_WORK REQUIRED_
This exercise calls for the whole listing to be given again exactly, without images.
**** THE RECORDS ****
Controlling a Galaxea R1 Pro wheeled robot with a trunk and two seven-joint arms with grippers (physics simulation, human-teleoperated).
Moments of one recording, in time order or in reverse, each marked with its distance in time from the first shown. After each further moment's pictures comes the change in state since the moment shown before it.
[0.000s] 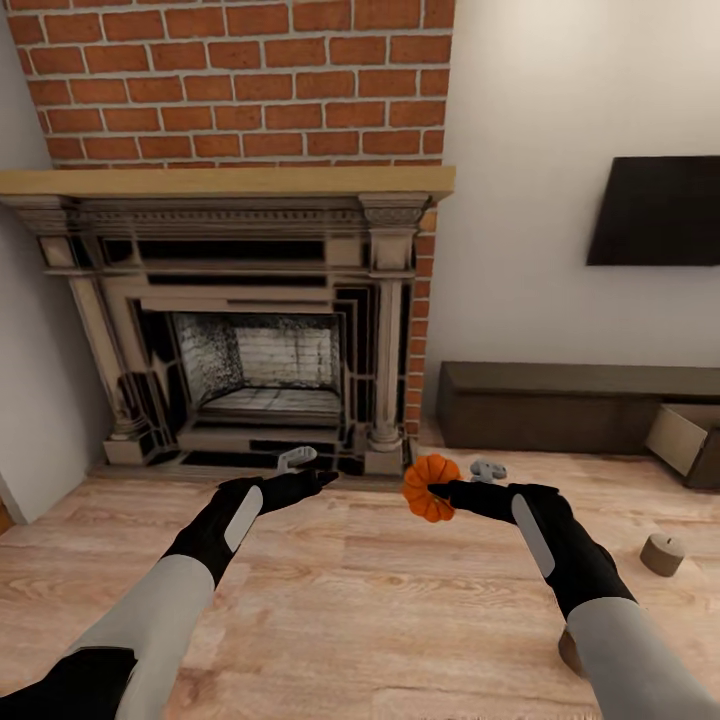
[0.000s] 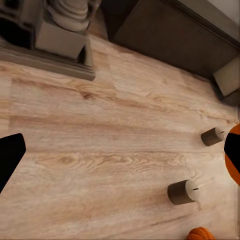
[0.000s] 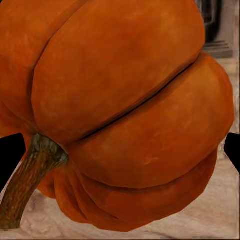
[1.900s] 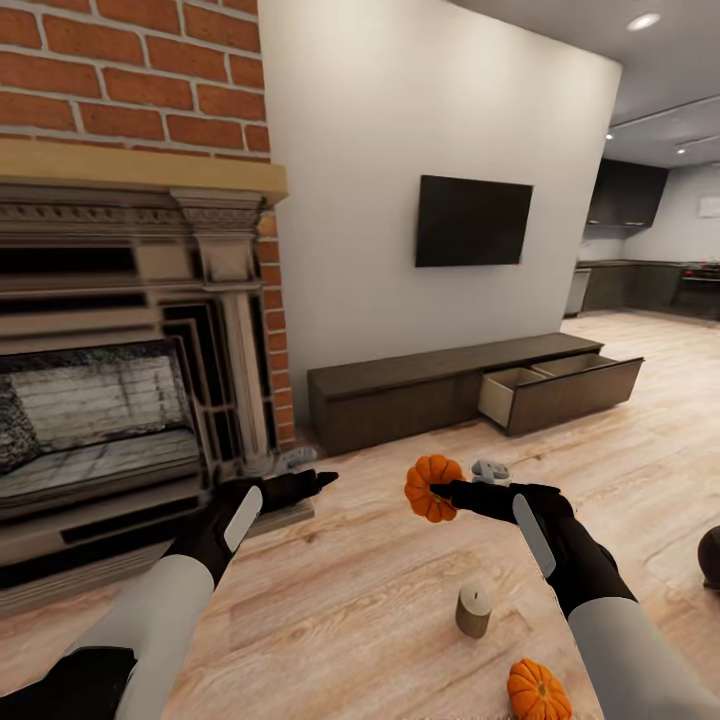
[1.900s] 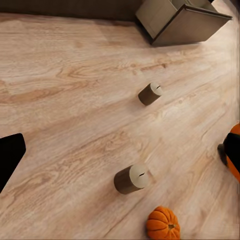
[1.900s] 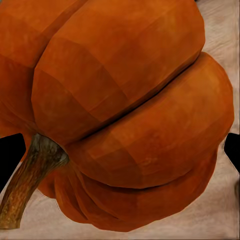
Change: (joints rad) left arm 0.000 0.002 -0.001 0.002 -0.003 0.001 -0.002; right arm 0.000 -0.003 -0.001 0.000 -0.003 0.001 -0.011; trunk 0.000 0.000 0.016
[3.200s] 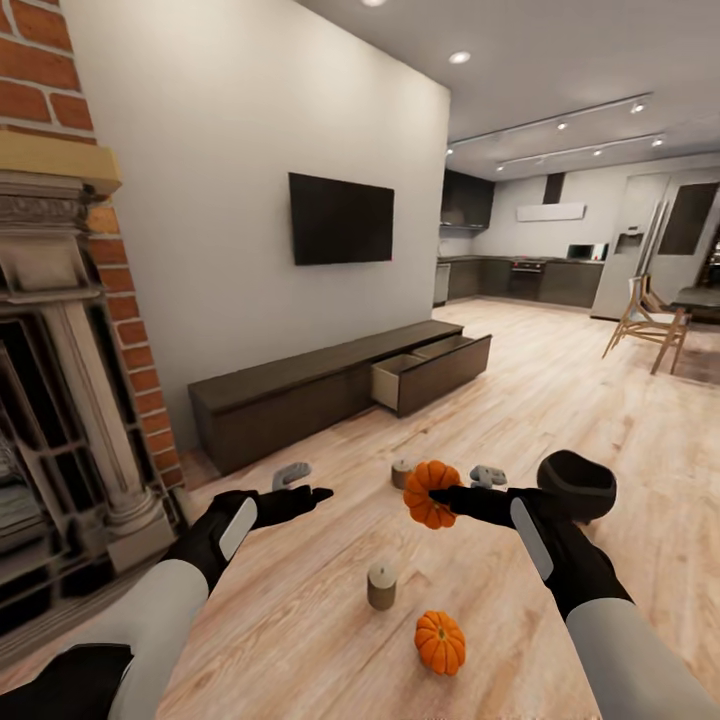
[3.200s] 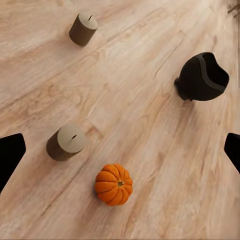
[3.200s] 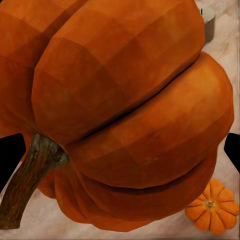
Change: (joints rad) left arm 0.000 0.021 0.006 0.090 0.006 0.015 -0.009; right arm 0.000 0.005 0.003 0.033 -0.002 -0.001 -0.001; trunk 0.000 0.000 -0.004
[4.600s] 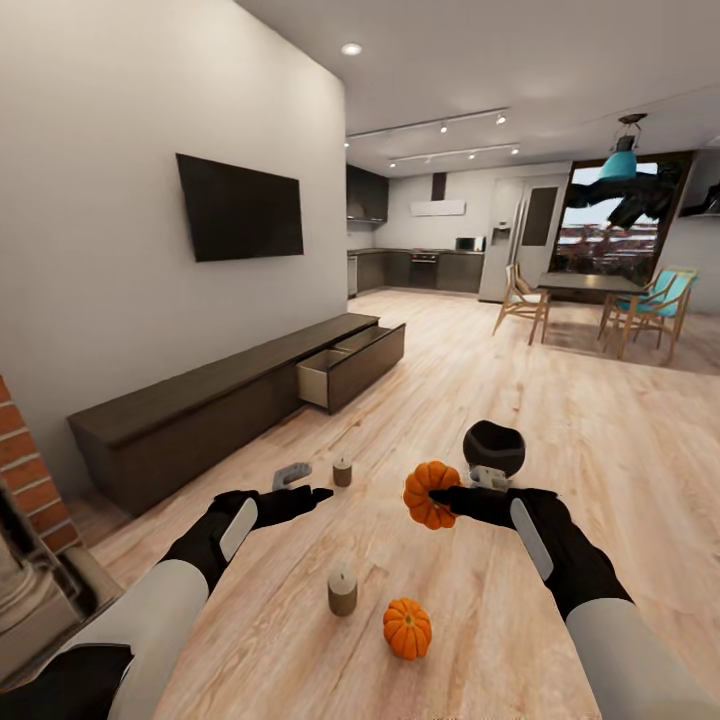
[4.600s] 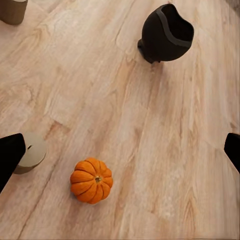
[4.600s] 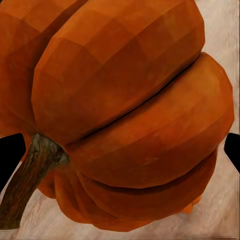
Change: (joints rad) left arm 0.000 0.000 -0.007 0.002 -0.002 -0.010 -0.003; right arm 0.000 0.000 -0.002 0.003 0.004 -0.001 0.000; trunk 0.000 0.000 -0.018
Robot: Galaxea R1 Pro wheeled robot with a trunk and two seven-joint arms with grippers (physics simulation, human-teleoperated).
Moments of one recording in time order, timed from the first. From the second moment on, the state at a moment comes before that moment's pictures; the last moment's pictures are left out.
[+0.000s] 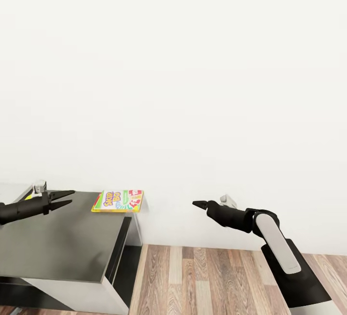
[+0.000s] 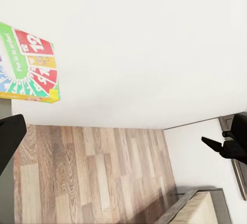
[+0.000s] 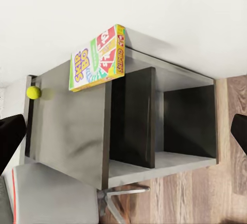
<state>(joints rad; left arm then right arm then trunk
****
_WRITTEN RESPONSE_
Controlling a Galaxea R1 Pro wheeled robot with a trunk and two seven-joint arms with grippers (physics simulation, human-teleoperated).
Moments of one recording, in time order or in reverse, each marked with its distance in time from the first shown. After each further moment's pictures comes the change in state since the moment shown before it.
[0.000s] 
[0.000s] 
[0.000s] 
[1.900s] 
[1.900s] 
[1.900s] 
Change: (joints rad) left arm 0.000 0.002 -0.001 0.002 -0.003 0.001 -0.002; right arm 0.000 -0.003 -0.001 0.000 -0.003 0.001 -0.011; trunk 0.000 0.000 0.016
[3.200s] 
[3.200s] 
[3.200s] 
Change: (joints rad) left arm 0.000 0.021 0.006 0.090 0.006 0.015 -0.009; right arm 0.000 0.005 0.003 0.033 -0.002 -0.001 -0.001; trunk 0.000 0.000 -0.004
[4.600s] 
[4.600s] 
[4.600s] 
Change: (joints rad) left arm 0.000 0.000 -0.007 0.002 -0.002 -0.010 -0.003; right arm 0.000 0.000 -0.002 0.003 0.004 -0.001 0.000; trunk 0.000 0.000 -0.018
Robot: Galaxea R1 Pro wheeled robot with a trunk and two seven-joint arms with grippers (physics simulation, human-teleoperated).
Moments of one recording in time order, timed from the first. From the second moment on, the state at a moment comes before that moment's pictures; the last moment's pictures are left out.
[+0.000s] 
[+0.000s] 
[+0.000s] 
<state>(joints rad; left arm then right arm then trunk

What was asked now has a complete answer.